** WHAT THE EXERCISE ASKS **
The reply should contain the full listing exactly as written and no pictures at all.

** MATERIAL SUPPLIED **
________

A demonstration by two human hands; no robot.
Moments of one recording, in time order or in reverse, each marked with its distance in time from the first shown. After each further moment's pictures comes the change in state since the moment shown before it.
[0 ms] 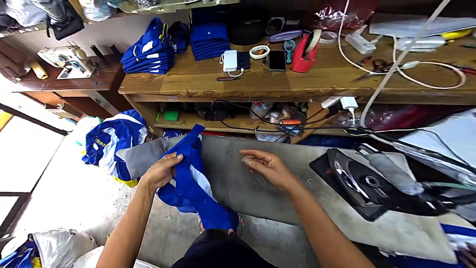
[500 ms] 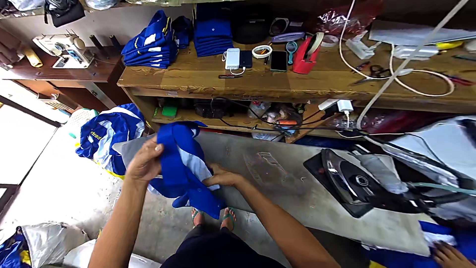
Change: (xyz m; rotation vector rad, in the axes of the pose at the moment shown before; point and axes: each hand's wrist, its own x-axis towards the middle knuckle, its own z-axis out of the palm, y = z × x) left_hand -0.019 0.039 0.024 -0.123 -0.116 0.465; right_hand 0.036 0.016 0.110 0.130 -0.508 0.066
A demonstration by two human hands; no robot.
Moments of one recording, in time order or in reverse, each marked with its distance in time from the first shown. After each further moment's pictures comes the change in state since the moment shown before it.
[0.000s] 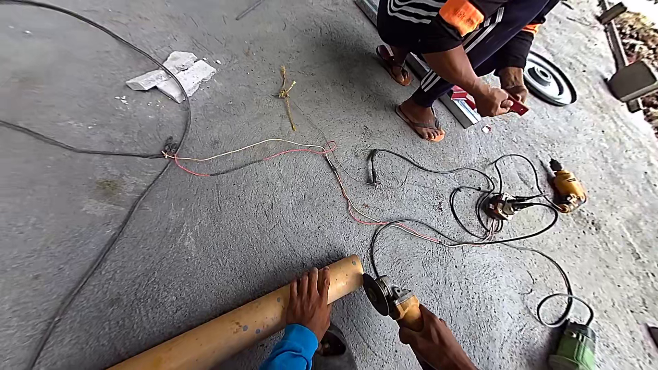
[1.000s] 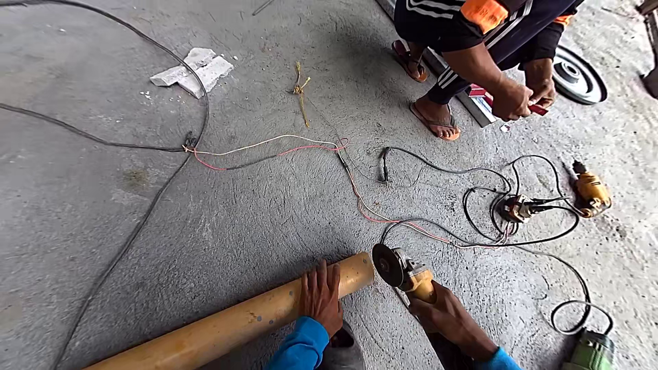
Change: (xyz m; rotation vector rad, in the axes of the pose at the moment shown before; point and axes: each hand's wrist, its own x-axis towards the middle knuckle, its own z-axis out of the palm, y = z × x) left_hand 0.003 0.000 -0.017 -0.153 -0.276 -0.031; right_hand 0.009 -0.037 -0.040 0.191 0.083 -0.174
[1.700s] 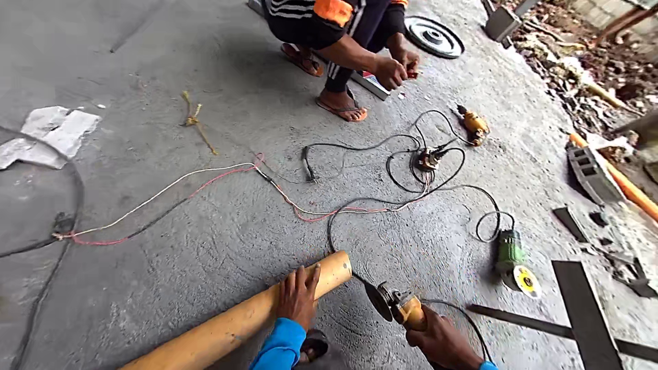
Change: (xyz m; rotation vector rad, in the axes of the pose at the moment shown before) left_hand 0.044 0.031 0.011 0.116 0.114 0.370; right_hand -0.087 0.127 0.029 -0.022 -0.068 0.420
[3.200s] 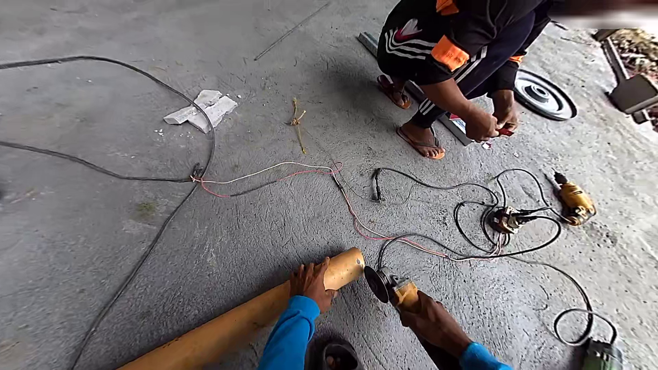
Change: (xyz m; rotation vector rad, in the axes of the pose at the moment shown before) left_hand -0.001 -0.076 -0.070 -0.263 -0.423 -0.486; right_hand 0.047 -0.156 -0.026 -0.246 0.011 -0.276
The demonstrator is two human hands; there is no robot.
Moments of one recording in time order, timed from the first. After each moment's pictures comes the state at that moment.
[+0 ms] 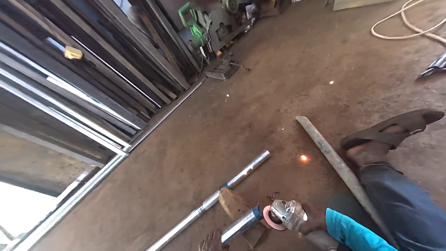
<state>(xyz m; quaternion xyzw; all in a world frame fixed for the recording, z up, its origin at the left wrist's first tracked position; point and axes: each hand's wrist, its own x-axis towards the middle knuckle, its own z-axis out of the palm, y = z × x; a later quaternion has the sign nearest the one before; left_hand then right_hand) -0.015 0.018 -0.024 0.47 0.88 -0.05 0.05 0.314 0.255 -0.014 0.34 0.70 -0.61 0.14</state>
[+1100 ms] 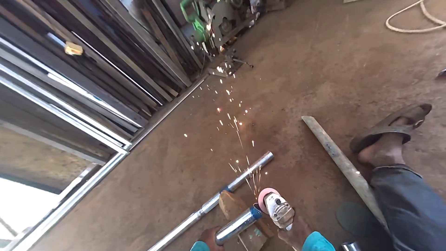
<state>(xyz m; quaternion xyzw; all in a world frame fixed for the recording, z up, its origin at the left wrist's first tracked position) -0.076 0.084 -0.001 0.44 0.78 -0.23 0.37 0.248 0.200 -0.026 0.57 0.62 -0.54 -0.03</state>
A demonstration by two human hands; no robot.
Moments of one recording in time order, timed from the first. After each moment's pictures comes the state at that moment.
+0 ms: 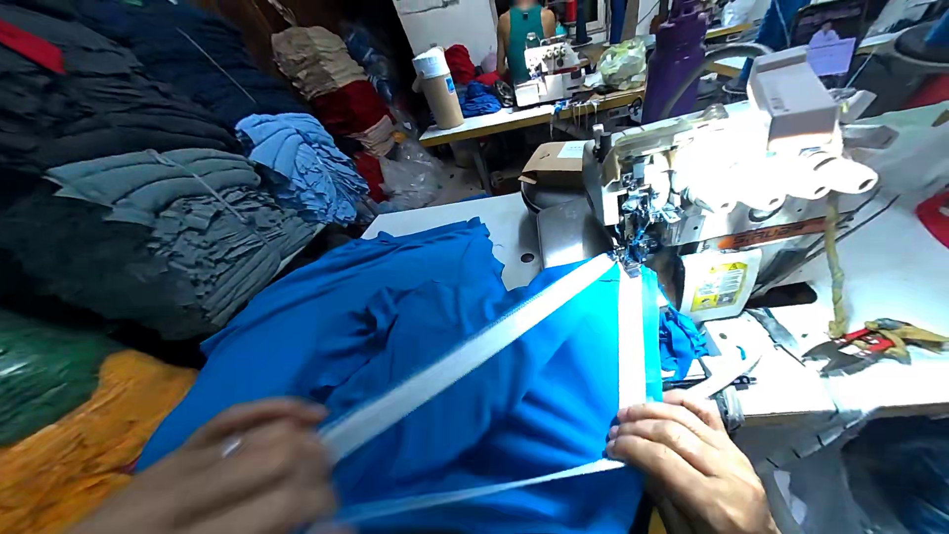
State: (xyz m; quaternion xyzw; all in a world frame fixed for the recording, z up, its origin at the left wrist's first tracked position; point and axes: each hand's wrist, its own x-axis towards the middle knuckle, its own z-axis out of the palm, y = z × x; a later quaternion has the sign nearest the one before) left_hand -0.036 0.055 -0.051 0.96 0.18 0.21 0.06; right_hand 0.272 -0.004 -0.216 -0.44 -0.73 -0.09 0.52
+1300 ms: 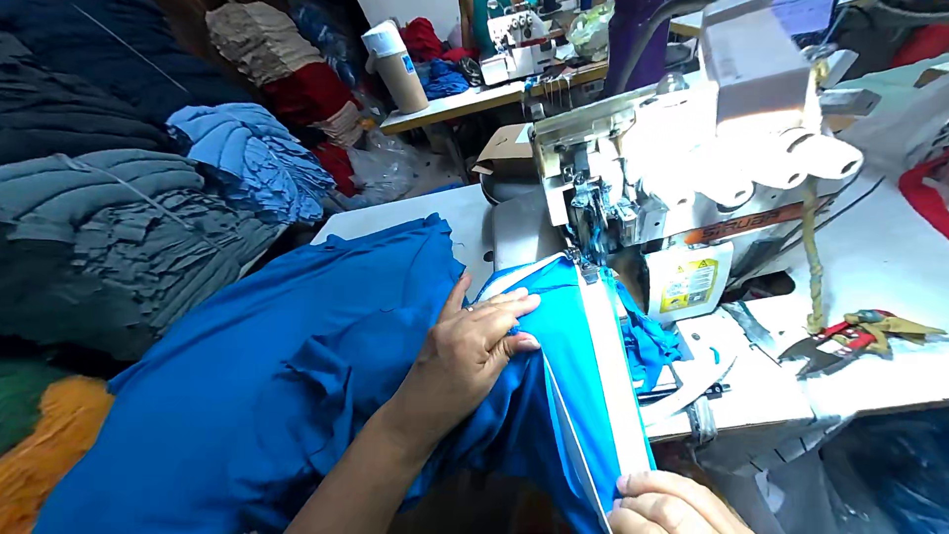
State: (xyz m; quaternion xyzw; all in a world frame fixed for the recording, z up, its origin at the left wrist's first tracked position) left_hand 0.123 0.146 -0.147 0.92 0.24 0.32 0.05; right_hand 0.282 -0.044 -0.196 -0.53 -0.71 0.03 0.46
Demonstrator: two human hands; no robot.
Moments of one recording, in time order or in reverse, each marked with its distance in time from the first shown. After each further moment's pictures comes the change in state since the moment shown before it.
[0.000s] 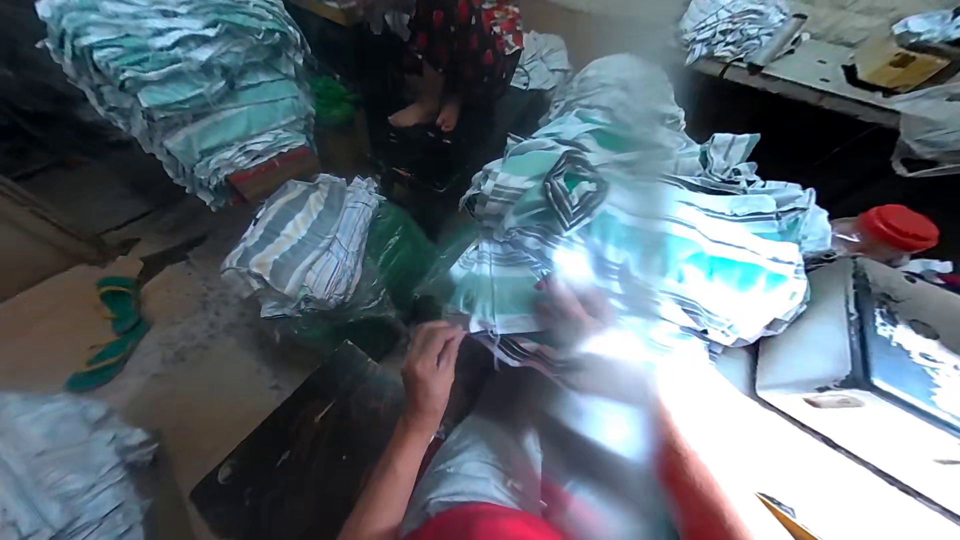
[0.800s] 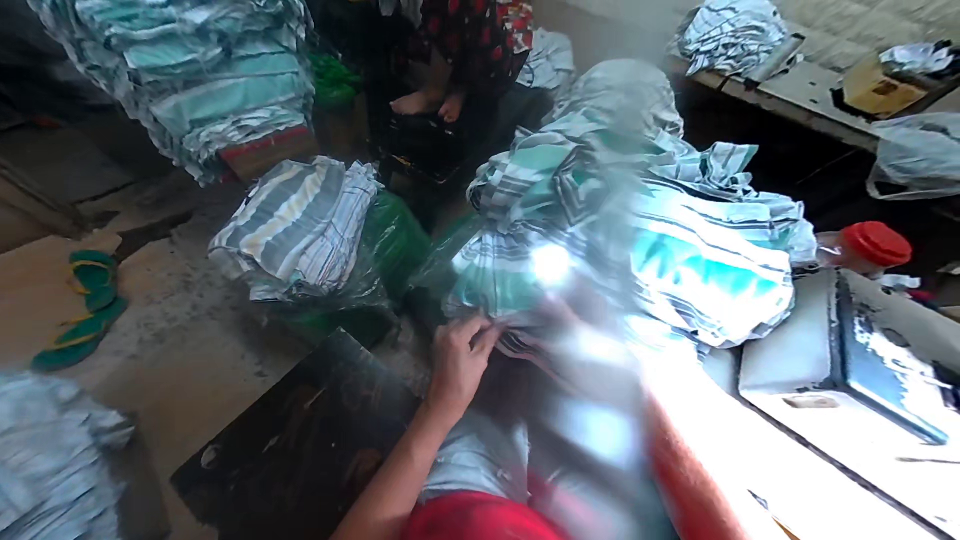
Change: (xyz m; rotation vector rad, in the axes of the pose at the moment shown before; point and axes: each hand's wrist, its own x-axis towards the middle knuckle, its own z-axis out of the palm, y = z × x) left_hand 0.012 0.038 0.019 0.005 -0.327 -0.287; right_hand -0.006 -0.005 0.002 -0.140 -0.032 -0.007
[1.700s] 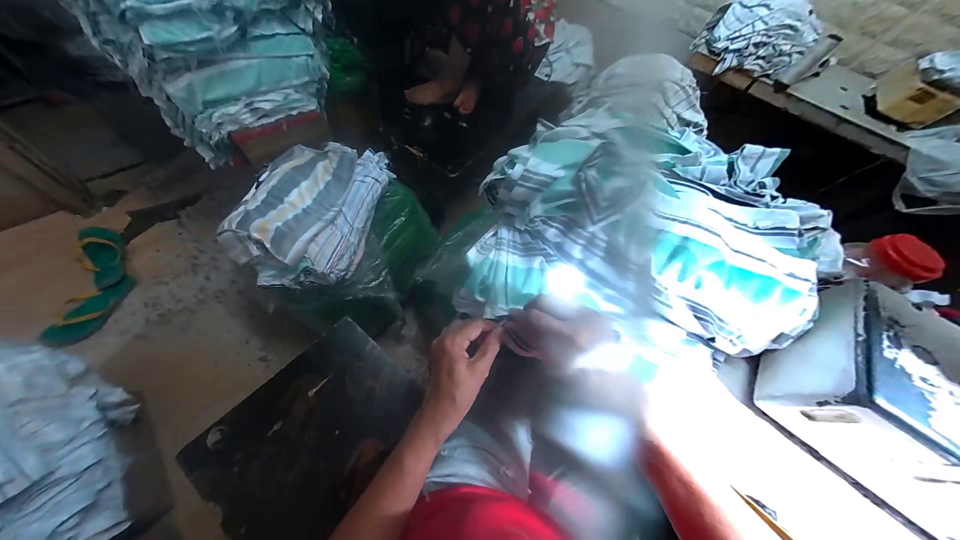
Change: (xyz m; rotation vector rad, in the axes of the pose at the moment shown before) left_hand -0.013 0.000 -0.015 -0.175 0.063 0.034; right_hand -0.001 0.010 0.022 -0.802 -0.034 -0.617
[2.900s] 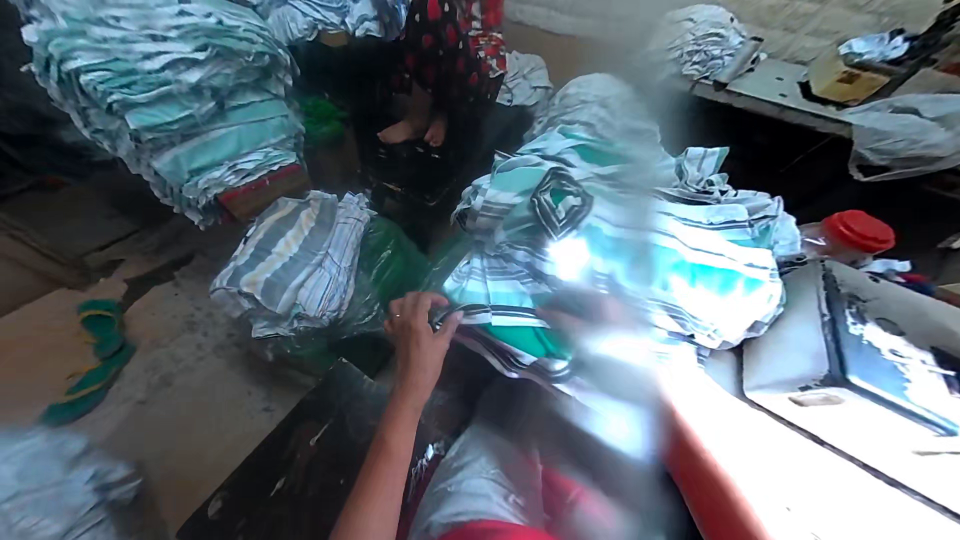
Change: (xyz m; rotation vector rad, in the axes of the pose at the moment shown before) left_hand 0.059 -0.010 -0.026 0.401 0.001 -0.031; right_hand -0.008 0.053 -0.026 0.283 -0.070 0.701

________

** RESULT OF THIS EXERCISE **
A demonstration by two human hands; no robot.
Moments of one recording, in time order or in reverse, each marked with its distance in time from the first shown. After each further moment's pictures comes the change in state since the moment shown before it.
[0 ms] 
[500 ms] 
Change: (xyz m; rotation vector rad, in the axes of the pose at the moment shown before; point and axes: each hand's wrist, its own x-axis towards the middle knuckle, its own z-axis out of the palm, y = z × x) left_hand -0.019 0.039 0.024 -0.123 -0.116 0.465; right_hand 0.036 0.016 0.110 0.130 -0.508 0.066
A demonstration by two human hands; no robot.
Moments of one recording, in time order or in reverse, each marked with its distance in time from the first shown. After each further moment's pictures comes the change in state since the moment shown before it.
[0.000s] 
[1.000s] 
Change: (xyz m; rotation vector rad, in the axes of the pose at the moment shown before; point and axes: each hand's wrist, its own x-axis towards the middle knuckle, its own z-axis out of the palm, y = z × x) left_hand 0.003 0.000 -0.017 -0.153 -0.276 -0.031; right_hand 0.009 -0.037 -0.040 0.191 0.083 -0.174
[1.700s] 
Change: (xyz m; rotation vector rad, in the axes of the pose at the moment shown before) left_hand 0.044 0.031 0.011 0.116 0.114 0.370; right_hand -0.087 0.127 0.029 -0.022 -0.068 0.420
[3.200s] 
Change: (xyz m; rotation vector rad, in the axes of the pose at the moment shown before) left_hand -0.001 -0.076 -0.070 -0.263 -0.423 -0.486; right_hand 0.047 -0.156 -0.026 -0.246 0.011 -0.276
The demonstrator is two human hands; there is no robot.
Moments of one recording in time order, timed from the first. After each moment's pictures comes the state at that moment.
[+0 ms] 
<state>(xyz m; quaternion xyzw; all in a world frame fixed for the recording, z up, its origin at the left wrist's first tracked position; point and axes: each hand's wrist, its own x-axis towards the middle knuckle, its own z-axis out of the palm, y = z × x; a later quaternion has the sign nearest the one before; left_hand then right_hand) -0.015 0.018 -0.024 0.47 0.88 -0.05 0.05 0.314 0.255 -0.014 0.34 0.70 -0.61 0.14</state>
[+1100 ms] 
<state>(xyz m; quaternion xyzw; all in a world frame fixed for the recording, z up, its origin at the left wrist's first tracked position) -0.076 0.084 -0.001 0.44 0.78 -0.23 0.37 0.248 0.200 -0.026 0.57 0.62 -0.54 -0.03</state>
A demonstration by two human hands; no robot.
Moments of one recording in time order, timed from the first. After each moment's pictures comes the state at that moment.
+0 ms: 
State: (xyz m; quaternion xyzw; all in a world frame fixed for the recording, z up, its origin at the left wrist's first tracked position; point and axes: each hand's wrist, its own x-axis towards the middle knuckle, its own z-axis out of the palm, y = z × x; a later quaternion has the sign nearest the one before) left_hand -0.036 0.055 -0.051 0.96 0.18 0.21 0.06; right_hand 0.272 -0.004 -0.216 -0.44 -0.73 -0.09 0.52
+1300 ms: 
State: (xyz m; quaternion xyzw; all in a world frame fixed for the recording, z up, its origin at the left wrist's first tracked position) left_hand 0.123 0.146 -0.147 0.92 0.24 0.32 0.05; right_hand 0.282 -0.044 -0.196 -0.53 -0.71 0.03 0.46
Demonstrator: two human hands; no robot.
Moments of one recording, in time order or in reverse, each marked with its distance in time from the first shown. After each further moment's pictures comes the change in state since the moment shown before it.
[0.000s] 
[0.800s] 
Change: (xyz m; rotation vector rad, in the axes of the pose at the moment shown before; point and axes: each hand's wrist, its own x-axis towards the middle knuckle, its own z-axis out of the palm, y = z × x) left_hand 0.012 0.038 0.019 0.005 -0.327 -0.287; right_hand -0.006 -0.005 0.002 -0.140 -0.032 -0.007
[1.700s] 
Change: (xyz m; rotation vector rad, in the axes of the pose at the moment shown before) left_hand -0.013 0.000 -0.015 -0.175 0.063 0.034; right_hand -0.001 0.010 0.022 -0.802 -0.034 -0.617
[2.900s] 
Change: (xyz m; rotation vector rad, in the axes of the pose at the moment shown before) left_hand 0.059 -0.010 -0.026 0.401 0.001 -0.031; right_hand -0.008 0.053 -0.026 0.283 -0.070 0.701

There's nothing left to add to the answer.